I live in Los Angeles in a little apartment above an old vinyl record shop. The building is old, has creaky floors and the lights flicker from time to time but I am really proud to call it mine. You can find plants everywhere in my home and the walls are covered with different posters of my favorite bands. I keep my keyboard and guitar by the window so I can write music while people watching. I stayed in LA because this is the city where everything happened it. It is where I lost myself and where I'm slowly finding my voice again. After finally breaking free from the agency that controlled everything I did. I'm starting over to make music that is real and stand up the industry that chews up and abuses their artists.
I work part-time at the vinyl shop downstairs. It’s quiet most days. The owner’s easygoing, and they let me control the playlist, so I get to fill the space with music I love or stuff I’m working on. It’s a good day job. Steady, simple, plus it below my home so I don't have to travel to far. At night I play at small underground shows, warehouse parties, or different venues.
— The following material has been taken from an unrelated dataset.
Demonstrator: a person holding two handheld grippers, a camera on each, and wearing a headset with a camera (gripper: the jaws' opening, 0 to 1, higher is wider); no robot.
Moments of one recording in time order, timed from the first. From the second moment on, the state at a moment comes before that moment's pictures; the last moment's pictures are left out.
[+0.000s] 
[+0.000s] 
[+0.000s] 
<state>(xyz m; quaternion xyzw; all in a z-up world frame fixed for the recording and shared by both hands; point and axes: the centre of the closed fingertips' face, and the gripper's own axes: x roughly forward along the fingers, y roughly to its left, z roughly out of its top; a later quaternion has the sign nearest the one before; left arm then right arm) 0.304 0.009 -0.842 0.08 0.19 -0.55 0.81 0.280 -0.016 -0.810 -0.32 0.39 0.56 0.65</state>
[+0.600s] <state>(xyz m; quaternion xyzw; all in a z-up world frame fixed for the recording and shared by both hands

Nothing major but I love these types of locations because I get to test out new songs to see what sticks. I've also got a bit tucked away from my big pop star days. Not a huge fortune but enough to give me some breathing room.
My ambition is to make music that is a real reflection of who I am with no one telling me how to sound or who to be. I want to stand up to the music industry that controls young artists and discards them when they are no longer seen as "profitable" or easy to control. I've seen what it does. I survived it. Now I want to fight back. Becoming a magical girl is a declaration of me saying "I'm tired of being quiet" and using this power to protect the vulnerable artists. Plus to show the industry that they can't keep burying their abuse with money and "glitter." I'll put myself on the line, again and again, it it means making a space for those who deserve to be heard. I've already lost everything once and I'm not afraid to brush against death if it means I can save another person.